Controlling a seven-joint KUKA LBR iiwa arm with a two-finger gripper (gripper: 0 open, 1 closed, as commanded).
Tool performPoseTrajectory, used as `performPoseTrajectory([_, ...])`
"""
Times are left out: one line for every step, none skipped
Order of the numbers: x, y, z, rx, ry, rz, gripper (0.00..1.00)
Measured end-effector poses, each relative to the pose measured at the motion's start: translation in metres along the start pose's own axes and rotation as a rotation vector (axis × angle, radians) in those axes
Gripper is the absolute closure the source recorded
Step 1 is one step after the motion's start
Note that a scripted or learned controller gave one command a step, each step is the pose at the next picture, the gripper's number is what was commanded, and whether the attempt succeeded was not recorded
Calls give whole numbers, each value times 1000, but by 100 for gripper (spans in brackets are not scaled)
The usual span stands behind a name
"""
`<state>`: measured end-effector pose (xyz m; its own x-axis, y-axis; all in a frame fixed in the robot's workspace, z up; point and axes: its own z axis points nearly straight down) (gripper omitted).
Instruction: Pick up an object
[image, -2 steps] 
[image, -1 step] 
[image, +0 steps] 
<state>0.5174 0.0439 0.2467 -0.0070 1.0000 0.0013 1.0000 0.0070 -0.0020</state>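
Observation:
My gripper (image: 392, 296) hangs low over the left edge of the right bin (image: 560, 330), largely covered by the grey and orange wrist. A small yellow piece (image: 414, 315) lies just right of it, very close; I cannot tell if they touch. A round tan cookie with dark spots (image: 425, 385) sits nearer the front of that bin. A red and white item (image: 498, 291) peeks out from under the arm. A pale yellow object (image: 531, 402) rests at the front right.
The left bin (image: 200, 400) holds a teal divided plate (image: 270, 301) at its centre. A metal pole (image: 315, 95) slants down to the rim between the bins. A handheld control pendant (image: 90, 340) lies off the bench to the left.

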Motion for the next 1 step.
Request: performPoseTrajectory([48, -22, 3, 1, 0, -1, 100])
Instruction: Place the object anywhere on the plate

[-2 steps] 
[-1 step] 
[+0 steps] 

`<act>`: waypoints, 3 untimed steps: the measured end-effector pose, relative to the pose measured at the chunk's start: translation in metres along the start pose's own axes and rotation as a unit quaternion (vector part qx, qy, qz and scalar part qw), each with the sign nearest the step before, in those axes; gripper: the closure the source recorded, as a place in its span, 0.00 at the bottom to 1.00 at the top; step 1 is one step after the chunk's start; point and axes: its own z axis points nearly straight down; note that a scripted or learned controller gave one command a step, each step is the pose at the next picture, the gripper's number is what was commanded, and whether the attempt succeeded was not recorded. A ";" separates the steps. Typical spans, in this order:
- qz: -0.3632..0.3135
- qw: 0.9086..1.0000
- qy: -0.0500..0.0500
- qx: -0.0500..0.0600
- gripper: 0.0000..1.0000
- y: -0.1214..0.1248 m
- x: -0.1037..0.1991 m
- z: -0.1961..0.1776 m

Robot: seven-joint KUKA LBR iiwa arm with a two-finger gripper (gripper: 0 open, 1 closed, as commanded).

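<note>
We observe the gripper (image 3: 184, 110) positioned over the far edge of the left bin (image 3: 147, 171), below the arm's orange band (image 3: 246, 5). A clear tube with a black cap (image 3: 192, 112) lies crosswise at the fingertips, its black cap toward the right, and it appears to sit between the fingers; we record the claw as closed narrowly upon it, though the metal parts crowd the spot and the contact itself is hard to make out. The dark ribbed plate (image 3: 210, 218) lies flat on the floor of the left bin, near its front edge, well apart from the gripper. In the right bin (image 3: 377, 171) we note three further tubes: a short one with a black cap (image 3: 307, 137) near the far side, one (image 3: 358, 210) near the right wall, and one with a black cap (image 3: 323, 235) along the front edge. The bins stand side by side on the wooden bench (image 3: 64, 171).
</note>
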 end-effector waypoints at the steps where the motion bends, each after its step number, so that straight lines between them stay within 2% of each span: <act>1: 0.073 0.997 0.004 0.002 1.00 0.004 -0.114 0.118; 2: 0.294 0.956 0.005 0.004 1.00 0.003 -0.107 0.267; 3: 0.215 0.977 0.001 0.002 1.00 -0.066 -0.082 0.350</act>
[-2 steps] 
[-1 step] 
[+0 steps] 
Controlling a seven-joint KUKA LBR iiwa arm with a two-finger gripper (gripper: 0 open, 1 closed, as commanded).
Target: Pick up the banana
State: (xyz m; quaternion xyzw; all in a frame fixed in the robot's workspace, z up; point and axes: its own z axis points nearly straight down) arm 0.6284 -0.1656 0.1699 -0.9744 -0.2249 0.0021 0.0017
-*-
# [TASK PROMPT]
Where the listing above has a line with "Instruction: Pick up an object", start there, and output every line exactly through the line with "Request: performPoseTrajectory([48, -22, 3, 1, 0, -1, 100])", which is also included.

# [RESPONSE TO THIS TASK]
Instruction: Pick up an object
[image, -2 steps] 
[image, -1 step] 
[image, +0 steps] 
<state>0.5174 0.0439 0.2467 -0.0070 1.0000 0.0013 1.0000 0.0070 -0.0020</state>
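Observation:
My gripper (image: 392, 296) hangs low over the left edge of the right bin (image: 560, 330), largely covered by the grey and orange wrist. A small yellow piece (image: 414, 315) lies just right of it, very close; I cannot tell if they touch. A round tan cookie with dark spots (image: 425, 385) sits nearer the front of that bin. A red and white item (image: 498, 291) peeks out from under the arm. A pale yellow object (image: 531, 402) rests at the front right.
The left bin (image: 200, 400) holds a teal divided plate (image: 270, 301) at its centre. A metal pole (image: 315, 95) slants down to the rim between the bins. A handheld control pendant (image: 90, 340) lies off the bench to the left.
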
Motion for the next 1 step.
Request: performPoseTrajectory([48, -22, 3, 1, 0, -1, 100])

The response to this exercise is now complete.